## Task instructions
Look below for the line containing "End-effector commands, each"; from there through the line containing "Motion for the", both lines included, please set down each line exactly and nothing else.

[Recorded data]
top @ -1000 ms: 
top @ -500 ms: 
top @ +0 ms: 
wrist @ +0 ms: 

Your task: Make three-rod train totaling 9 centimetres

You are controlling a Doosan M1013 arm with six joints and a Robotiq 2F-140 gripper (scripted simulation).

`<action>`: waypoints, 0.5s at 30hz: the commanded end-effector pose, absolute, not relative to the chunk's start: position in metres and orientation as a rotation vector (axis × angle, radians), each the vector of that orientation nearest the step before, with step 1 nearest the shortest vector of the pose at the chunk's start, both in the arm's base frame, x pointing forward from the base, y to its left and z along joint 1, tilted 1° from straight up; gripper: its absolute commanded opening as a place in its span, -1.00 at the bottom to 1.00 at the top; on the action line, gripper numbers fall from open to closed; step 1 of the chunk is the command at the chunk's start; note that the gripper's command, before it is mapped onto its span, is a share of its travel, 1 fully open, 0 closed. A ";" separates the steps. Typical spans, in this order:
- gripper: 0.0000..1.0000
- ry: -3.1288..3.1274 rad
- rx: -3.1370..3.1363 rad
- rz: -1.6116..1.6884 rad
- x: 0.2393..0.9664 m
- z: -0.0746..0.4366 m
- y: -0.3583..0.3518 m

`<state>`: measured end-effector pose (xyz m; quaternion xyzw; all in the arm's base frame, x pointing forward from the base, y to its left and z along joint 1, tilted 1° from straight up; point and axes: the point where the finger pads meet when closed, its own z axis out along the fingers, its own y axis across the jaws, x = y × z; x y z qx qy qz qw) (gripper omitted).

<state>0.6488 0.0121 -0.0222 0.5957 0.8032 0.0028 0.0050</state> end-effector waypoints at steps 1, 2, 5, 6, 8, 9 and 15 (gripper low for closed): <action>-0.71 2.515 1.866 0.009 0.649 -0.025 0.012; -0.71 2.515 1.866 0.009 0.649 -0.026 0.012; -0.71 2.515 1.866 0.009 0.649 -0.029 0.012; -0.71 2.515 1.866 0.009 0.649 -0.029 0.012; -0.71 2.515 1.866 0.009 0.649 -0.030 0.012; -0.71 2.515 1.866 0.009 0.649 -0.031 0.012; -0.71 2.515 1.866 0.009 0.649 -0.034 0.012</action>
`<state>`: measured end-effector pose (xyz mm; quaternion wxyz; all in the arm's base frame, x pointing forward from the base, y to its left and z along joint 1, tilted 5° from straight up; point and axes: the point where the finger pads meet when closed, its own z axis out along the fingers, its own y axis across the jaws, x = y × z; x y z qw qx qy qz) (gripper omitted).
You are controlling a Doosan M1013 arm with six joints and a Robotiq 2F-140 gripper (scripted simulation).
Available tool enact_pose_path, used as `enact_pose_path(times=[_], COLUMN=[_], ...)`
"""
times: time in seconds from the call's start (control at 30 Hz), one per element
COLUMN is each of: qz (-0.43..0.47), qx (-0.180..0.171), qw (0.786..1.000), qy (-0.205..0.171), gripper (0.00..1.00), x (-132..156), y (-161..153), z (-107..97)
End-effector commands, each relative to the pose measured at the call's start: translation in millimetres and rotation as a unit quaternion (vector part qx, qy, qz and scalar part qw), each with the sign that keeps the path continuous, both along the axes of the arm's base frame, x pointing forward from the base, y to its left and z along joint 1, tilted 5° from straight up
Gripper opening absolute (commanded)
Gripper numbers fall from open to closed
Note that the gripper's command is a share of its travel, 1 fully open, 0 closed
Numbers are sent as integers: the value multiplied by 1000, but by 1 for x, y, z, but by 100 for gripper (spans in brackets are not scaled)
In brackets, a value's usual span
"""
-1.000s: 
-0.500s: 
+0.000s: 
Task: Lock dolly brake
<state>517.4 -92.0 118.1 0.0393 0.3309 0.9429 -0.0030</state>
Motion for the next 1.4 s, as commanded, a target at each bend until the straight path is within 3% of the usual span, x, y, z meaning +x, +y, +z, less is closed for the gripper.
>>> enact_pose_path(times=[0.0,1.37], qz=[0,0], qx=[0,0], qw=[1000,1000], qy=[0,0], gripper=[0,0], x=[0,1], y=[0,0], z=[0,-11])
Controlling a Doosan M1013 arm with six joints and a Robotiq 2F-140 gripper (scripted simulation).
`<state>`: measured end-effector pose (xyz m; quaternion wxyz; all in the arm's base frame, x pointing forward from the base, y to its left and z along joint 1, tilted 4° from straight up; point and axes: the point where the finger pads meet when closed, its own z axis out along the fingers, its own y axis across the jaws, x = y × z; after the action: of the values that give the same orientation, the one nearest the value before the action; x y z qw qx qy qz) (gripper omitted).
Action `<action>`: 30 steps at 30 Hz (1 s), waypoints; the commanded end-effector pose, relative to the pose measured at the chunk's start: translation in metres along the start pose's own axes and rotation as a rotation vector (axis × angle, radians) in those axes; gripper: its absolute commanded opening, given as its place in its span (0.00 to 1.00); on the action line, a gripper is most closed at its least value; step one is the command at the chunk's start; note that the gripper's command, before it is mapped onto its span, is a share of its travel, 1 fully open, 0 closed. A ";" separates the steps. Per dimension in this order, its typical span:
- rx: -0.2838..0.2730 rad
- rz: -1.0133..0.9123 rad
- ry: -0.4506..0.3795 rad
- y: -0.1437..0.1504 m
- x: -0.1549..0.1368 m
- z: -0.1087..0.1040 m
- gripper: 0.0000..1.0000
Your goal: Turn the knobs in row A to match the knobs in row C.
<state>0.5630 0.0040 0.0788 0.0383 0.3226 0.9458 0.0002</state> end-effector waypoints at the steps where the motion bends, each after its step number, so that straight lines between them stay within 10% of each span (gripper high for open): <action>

## Result of this exercise
End-effector commands, each relative to the pose measured at the call's start: translation in millimetres and rotation as a unit quaternion (vector part qx, qy, qz and scalar part qw), each with the sign that keeps the path continuous, both along the axes of the arm's base frame, x pointing forward from the base, y to its left and z along joint 1, tilted 5° from straight up
Gripper opening absolute (commanded)
Gripper numbers fall from open to closed
Note that the gripper's command is a share of its travel, 1 fully open, 0 closed
Numbers are sent as integers: the value multiplied by 1000, but by 1 for x, y, z, but by 100 for gripper (spans in brackets are not scaled)
In brackets, a value's usual span
"""
-1.000s: 
-0.500s: 
+0.000s: 
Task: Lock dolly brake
<state>517.4 -92.0 118.1 0.0393 0.3309 0.9429 -0.0030</state>
Motion for the next 1.4 s, as commanded, a target at each bend until the straight path is within 3% of the usual span, x, y, z meaning +x, +y, +z, less is closed for the gripper.

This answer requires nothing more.